[[ EXERCISE INPUT, beginning ]]

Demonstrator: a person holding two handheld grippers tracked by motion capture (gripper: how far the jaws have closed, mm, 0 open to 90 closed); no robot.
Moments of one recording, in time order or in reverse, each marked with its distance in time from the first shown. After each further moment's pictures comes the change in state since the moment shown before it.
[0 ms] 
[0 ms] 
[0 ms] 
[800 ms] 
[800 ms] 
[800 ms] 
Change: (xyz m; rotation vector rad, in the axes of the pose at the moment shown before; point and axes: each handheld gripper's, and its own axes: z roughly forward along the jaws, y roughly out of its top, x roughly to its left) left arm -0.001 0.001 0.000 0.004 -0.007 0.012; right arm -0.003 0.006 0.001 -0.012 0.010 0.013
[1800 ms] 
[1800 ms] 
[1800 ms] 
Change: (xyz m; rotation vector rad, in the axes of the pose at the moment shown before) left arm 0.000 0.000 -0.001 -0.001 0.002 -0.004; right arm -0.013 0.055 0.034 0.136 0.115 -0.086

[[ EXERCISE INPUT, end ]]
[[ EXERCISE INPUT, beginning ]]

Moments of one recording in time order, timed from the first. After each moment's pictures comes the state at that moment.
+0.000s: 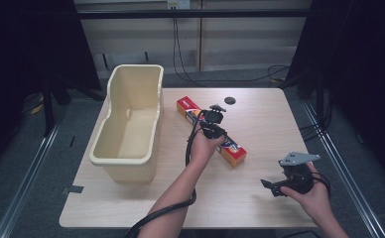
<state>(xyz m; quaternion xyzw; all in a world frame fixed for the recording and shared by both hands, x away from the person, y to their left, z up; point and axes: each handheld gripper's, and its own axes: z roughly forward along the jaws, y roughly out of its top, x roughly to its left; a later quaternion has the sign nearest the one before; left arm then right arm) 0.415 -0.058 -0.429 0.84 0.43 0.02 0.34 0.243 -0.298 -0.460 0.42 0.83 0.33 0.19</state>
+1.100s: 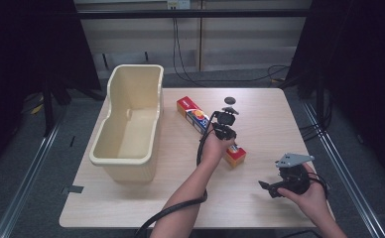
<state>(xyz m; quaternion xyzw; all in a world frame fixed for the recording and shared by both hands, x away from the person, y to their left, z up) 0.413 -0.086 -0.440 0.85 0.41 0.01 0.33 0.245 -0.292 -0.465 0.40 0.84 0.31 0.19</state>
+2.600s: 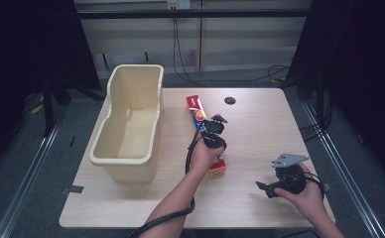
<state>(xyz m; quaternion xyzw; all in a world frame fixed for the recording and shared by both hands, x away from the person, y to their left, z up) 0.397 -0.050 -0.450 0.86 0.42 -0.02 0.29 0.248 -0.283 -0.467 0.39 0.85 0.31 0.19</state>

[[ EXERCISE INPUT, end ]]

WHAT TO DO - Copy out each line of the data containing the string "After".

REPLY -
Moments of one recording, in time order or in reverse, each marked with its distance in time from the first shown. After each further moment's pictures comes the change in state since the moment shown before it.
Moments of one recording in time order, timed from the first. After each moment's pictures comes the state at that moment.

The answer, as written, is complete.